Directions for this task = Return all lines from the entries below in which the word "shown" is present.

* * * * *

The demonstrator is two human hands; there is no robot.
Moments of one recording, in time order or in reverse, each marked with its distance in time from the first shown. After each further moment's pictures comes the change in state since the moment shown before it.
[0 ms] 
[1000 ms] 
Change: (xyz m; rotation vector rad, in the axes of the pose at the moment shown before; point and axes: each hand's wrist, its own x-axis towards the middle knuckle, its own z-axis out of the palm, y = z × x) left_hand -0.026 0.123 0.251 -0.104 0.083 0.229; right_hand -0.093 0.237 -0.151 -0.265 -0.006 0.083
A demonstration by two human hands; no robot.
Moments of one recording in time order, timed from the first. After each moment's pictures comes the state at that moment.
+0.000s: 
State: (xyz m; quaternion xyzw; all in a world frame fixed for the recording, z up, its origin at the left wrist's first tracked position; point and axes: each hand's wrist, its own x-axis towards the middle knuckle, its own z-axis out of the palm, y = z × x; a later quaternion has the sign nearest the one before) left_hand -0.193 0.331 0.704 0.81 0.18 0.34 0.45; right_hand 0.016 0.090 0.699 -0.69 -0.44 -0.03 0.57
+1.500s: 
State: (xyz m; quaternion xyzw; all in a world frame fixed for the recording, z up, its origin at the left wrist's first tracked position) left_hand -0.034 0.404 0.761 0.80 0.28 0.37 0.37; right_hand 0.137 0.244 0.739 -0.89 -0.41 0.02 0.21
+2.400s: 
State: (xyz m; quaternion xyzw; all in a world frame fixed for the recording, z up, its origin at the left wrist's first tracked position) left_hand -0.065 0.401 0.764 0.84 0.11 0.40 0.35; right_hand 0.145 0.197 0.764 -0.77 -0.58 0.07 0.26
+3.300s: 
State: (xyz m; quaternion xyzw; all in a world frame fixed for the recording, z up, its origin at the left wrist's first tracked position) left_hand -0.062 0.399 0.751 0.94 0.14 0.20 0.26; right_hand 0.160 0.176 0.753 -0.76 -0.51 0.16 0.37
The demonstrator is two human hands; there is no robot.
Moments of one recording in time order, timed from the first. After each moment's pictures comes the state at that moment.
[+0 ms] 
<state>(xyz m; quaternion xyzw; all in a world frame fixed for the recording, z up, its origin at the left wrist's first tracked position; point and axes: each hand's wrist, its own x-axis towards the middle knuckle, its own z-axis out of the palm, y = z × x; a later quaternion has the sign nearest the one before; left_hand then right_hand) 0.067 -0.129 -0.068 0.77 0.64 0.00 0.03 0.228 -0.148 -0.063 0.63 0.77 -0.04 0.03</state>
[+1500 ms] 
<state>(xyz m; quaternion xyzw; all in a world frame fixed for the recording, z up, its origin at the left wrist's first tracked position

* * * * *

Response to the exercise =
Moments of one recording, in time order or in reverse, each marked with its distance in time from the first shown. After each further moment's pictures comes the change in state since the moment shown before it.
Change: (xyz m; rotation vector rad, in the axes of the pose at the moment shown before; point and axes: each hand's wrist, its own x-axis towards the middle knuckle, its own z-axis out of the palm, y = z × x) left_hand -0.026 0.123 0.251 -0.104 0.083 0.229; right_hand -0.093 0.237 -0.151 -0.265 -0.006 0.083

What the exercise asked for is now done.